▶ _Task objective_:
Which lines in the data contain the word "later"? Please copy each of them.

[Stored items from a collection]
******************************
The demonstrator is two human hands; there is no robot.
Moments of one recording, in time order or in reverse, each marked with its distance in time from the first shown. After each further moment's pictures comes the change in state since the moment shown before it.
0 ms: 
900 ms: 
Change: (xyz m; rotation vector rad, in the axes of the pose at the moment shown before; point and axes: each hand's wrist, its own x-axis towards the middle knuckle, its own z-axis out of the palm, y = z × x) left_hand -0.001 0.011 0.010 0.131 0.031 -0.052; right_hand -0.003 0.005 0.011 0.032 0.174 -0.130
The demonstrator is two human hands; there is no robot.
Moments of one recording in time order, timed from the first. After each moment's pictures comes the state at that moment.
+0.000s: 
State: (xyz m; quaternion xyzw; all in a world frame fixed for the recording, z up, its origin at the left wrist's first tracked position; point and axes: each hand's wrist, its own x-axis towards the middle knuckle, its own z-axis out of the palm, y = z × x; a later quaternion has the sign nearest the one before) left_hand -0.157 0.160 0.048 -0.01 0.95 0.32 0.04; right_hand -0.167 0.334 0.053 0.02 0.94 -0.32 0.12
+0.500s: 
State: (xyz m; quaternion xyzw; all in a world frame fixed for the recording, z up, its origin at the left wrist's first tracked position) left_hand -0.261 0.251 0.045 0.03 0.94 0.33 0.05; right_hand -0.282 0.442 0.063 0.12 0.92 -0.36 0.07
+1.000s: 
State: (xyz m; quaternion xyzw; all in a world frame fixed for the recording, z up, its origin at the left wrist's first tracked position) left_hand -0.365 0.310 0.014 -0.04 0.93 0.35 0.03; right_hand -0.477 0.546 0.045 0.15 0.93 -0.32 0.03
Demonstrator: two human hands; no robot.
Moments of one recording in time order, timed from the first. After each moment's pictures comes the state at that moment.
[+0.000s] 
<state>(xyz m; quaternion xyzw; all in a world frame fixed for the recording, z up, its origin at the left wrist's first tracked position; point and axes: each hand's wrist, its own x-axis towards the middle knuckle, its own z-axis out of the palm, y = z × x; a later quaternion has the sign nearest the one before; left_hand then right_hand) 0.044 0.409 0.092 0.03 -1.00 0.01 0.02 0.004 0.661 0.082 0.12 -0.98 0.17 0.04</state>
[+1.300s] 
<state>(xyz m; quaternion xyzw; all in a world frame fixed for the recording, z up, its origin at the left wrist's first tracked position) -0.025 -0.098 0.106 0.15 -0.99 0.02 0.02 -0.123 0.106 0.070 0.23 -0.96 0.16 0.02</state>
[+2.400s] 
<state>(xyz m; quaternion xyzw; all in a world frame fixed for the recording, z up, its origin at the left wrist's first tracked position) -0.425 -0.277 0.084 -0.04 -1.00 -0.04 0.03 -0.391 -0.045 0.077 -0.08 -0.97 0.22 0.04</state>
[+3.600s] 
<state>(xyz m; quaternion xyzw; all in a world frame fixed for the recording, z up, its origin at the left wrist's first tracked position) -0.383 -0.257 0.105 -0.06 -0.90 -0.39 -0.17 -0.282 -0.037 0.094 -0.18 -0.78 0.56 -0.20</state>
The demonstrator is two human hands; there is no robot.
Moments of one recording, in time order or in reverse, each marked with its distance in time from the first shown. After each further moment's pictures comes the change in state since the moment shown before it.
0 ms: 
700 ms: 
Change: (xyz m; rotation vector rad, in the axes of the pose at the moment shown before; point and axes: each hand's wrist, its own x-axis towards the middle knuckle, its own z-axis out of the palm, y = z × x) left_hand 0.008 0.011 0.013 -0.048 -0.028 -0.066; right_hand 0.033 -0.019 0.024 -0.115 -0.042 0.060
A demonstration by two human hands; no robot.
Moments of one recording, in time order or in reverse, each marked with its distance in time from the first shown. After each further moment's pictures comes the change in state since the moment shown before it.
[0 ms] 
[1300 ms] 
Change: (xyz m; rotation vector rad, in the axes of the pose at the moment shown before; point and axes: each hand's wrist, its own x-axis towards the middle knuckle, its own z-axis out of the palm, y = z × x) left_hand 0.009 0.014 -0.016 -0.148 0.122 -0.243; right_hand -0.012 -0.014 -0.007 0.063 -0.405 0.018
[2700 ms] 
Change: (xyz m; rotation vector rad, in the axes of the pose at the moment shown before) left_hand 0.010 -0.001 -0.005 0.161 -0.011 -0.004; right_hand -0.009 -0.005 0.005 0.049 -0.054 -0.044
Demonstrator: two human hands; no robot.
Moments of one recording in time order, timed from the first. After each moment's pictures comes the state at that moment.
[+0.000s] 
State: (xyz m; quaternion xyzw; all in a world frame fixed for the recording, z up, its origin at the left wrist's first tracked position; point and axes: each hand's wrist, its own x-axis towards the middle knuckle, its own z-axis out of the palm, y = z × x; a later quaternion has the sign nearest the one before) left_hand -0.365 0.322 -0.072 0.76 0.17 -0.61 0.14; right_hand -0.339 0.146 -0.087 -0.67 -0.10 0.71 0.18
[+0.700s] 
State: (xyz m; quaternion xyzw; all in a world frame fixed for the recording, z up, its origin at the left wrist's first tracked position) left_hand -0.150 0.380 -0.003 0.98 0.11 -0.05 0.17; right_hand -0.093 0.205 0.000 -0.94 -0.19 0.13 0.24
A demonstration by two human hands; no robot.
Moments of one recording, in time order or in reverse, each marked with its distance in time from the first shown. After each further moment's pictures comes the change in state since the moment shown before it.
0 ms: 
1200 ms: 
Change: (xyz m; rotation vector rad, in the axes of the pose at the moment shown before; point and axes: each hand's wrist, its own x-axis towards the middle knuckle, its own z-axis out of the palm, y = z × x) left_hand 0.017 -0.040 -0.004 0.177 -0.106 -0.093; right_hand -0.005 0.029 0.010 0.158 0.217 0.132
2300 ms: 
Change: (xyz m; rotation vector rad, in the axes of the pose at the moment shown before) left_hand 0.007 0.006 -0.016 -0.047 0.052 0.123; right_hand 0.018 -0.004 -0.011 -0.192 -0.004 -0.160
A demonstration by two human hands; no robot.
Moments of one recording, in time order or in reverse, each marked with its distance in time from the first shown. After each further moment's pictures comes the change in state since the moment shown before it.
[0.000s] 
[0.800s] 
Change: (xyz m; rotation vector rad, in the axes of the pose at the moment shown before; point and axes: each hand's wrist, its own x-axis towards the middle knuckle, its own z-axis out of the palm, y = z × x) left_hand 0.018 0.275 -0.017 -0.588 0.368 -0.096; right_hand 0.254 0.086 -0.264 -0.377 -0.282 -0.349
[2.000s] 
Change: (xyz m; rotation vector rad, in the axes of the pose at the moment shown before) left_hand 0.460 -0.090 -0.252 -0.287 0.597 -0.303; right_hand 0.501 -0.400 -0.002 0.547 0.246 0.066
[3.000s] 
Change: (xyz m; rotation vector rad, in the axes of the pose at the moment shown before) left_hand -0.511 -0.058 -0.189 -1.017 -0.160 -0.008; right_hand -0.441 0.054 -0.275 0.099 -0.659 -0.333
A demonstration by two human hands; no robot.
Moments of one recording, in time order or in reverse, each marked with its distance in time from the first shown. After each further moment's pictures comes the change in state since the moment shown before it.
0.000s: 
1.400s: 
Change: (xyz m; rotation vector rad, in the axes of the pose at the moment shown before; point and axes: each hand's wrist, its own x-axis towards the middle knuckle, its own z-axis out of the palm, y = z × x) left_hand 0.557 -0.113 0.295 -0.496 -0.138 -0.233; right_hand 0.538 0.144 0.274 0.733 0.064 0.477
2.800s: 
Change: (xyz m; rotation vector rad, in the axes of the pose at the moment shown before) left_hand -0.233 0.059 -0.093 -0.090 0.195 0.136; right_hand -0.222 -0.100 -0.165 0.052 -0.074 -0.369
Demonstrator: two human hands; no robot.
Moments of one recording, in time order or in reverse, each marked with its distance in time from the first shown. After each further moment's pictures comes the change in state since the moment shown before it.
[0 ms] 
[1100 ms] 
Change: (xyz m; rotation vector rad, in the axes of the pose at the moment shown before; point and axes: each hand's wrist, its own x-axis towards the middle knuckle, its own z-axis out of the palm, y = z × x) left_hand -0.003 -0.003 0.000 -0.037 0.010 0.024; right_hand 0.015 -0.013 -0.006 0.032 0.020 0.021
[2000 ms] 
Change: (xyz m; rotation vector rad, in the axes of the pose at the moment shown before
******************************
▶ _Solution to this task_:
State: (xyz m; quaternion xyzw; all in a world frame fixed for the recording, z up, its origin at the left wrist's first tracked position; point and axes: each hand's wrist, its own x-axis towards the middle knuckle, its own z-axis out of the palm, y = z × x; a later quaternion has the sign nearest the one before) left_hand -0.157 0.160 0.048 -0.01 0.95 0.32 0.04; right_hand -0.167 0.334 0.053 0.02 0.94 -0.32 0.12
<state>(xyz m; quaternion xyzw; all in a world frame fixed for the recording, z up, its origin at the left wrist's first tracked position; point and axes: each hand's wrist, its own x-axis towards the middle knuckle, its own z-axis out of the palm, y = z × x; a later quaternion has the sign nearest the one before; left_hand then right_hand) 0.044 0.409 0.092 0.03 -1.00 0.01 0.02 0.004 0.661 0.082 0.12 -0.98 0.17 0.04</state>
State: (xyz m; quaternion xyzw; all in a world frame fixed for the recording, z up, its origin at the left wrist's first tracked position; point and axes: each hand's wrist, its own x-axis towards the middle knuckle, its own z-axis out of the palm, y = z × x; a later quaternion has the sign nearest the one before) left_hand -0.365 0.322 -0.072 0.76 0.17 -0.61 0.14; right_hand -0.339 0.146 -0.087 -0.67 -0.10 0.71 0.18

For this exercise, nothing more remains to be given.